By facilitating increasingly direct comparisons between simulated and experimental
results, longer simulations will also foster improved force fields (Lindorff-Larsen
et al., 2010). More accurate force fields, in turn, will enable ever better quantitative
measurements by simulation, including the determination of kinetic quantities (e.g.,
rates of transport or conformational change) as well as thermodynamic quantities (e.g.,
free energies of ligand binding, computed in a manner that properly accounts for protein
flexibility).
Continued improvements in computer power will also facilitate simulations of larger
molecular systems at atomistic detail over useful timeframes. Increasingly, MD is
being applied not only to study the behavior of individual proteins, but also to the
study of larger macromolecular complexes (Schulten et al., 2008).

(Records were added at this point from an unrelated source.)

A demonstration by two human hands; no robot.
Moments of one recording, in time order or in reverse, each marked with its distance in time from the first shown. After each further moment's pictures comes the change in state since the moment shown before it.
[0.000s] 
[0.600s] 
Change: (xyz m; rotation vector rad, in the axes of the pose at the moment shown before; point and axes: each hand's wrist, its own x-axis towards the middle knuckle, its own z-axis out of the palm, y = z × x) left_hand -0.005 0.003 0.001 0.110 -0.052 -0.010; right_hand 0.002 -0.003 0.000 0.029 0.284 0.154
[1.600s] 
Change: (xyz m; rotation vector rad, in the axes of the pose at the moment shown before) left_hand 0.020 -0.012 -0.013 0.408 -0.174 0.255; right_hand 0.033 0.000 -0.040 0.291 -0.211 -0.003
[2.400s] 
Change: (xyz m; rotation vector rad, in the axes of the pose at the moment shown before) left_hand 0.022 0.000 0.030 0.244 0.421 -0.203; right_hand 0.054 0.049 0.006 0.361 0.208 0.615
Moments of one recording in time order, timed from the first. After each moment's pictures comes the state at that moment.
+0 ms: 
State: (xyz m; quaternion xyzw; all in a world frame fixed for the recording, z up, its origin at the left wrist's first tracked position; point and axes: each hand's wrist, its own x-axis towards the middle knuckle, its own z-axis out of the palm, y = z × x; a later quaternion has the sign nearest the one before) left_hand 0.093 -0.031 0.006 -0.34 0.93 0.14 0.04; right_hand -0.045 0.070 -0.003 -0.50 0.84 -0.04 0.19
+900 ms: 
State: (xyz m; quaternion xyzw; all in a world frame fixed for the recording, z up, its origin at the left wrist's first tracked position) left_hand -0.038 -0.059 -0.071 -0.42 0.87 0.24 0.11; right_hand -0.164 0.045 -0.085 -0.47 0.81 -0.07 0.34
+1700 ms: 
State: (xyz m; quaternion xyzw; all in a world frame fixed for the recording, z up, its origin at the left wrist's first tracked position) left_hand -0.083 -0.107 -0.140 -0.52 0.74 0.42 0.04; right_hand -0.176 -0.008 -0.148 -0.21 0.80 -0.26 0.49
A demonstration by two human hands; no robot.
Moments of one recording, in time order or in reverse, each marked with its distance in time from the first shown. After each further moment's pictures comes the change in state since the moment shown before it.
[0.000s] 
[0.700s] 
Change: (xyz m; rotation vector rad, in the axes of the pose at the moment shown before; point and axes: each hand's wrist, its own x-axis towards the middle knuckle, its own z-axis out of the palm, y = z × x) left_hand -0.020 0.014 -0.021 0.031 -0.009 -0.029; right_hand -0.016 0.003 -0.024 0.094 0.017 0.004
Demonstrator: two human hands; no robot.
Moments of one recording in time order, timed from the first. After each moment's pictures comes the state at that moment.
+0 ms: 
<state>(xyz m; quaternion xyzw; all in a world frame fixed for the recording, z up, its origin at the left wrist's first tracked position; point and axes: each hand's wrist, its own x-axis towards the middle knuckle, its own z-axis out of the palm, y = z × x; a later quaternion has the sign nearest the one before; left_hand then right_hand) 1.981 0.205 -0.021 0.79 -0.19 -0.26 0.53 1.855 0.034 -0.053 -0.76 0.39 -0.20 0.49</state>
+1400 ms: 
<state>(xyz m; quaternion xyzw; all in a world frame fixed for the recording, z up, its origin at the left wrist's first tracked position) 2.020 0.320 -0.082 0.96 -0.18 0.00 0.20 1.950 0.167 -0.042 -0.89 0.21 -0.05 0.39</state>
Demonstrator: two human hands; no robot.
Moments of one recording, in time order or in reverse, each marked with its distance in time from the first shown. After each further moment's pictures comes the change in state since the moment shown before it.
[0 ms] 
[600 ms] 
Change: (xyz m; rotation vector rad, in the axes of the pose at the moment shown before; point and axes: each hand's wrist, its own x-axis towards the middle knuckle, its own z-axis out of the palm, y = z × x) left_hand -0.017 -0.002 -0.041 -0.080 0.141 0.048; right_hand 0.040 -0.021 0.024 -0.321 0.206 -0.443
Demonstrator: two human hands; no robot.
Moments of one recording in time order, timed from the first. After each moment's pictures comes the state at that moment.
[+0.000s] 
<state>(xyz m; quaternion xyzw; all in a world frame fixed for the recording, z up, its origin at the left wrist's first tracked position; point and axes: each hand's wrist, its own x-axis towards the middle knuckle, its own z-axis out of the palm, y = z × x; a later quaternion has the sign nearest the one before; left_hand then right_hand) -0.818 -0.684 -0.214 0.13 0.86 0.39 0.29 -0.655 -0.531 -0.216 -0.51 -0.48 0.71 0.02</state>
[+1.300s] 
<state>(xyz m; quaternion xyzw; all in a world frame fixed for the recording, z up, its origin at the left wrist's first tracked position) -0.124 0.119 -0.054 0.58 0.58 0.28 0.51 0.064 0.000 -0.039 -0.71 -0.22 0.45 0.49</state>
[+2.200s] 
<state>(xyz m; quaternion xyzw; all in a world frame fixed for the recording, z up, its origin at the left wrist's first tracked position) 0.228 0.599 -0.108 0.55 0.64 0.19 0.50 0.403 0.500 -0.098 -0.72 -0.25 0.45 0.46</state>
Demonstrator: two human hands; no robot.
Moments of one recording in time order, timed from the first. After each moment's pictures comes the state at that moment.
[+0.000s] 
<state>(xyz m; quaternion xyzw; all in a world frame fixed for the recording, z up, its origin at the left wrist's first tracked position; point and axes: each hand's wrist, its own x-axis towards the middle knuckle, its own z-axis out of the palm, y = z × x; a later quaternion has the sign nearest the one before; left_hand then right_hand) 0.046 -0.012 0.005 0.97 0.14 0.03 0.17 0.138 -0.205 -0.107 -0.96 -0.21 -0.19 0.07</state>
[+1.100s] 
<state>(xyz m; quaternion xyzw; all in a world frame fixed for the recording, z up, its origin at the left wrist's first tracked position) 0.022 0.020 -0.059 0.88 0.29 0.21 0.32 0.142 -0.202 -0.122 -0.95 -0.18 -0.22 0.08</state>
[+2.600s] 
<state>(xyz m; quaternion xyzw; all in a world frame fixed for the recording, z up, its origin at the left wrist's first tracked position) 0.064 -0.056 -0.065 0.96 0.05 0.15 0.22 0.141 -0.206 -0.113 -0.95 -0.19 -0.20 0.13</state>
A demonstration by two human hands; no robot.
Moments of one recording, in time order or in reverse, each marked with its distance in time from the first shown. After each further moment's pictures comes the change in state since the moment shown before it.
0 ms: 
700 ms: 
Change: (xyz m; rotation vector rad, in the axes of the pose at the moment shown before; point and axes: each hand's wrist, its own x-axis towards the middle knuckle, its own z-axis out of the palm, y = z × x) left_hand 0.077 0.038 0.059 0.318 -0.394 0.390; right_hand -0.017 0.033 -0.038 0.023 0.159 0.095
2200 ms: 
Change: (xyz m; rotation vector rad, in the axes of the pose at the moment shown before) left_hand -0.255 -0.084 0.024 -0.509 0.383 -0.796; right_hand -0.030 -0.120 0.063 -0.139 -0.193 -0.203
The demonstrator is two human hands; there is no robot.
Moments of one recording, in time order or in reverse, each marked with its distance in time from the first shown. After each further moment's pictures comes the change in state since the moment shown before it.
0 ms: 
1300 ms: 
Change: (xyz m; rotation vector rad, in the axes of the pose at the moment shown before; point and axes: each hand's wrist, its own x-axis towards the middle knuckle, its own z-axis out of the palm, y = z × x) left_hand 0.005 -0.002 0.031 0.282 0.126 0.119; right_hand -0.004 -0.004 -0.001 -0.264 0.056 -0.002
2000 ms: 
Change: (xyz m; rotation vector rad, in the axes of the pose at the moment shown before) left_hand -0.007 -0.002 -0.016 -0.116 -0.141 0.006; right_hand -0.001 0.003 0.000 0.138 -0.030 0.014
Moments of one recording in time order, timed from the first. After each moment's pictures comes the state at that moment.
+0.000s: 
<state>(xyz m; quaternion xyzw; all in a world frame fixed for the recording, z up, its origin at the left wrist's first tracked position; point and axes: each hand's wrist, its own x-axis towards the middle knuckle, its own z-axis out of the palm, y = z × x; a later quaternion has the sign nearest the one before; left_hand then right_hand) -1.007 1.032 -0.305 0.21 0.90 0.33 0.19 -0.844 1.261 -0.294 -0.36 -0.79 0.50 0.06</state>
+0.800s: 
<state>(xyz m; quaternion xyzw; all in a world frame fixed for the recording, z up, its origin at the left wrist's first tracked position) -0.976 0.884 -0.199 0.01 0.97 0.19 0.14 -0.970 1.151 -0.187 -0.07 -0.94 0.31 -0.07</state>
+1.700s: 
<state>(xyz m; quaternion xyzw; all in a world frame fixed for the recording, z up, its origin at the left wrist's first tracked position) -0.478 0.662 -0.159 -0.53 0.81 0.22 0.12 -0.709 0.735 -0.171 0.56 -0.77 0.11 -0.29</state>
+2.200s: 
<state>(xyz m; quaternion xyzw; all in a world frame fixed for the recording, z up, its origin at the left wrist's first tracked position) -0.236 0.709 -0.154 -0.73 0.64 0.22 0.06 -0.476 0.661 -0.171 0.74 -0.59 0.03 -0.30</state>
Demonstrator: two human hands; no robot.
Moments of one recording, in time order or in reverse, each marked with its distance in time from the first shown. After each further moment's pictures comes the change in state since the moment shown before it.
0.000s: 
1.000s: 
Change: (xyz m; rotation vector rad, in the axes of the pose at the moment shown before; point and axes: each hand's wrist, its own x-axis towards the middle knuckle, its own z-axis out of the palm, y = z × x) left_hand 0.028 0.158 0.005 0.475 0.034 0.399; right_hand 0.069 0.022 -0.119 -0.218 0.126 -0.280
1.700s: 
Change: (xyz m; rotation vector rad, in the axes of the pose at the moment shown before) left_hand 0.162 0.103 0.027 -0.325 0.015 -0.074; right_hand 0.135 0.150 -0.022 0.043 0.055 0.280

MD simulation has already begun to function as a “computational microscope,” facilitating
discovery in spatial and temporal domains that would otherwise be inaccessible. Over
time, we expect that observations from this computational microscope will become a
routine source of primary data in biology, alongside data from traditional and novel
experimental methods. In several other fields—aircraft design, computer chip design,
and nuclear stockpile stewardship, to name a few—simulations are often performed in
preference to experiments because simulations may be cheaper, more flexible, and more
accurate. The complexity of biological systems is such that experiments, especially
in vivo experiments, will continue to play an indispensable role in molecular physiology,
but simulations may become an equal partner, offering a view of cell biology at a
level of spatial and temporal detail inaccessible through experiment alone.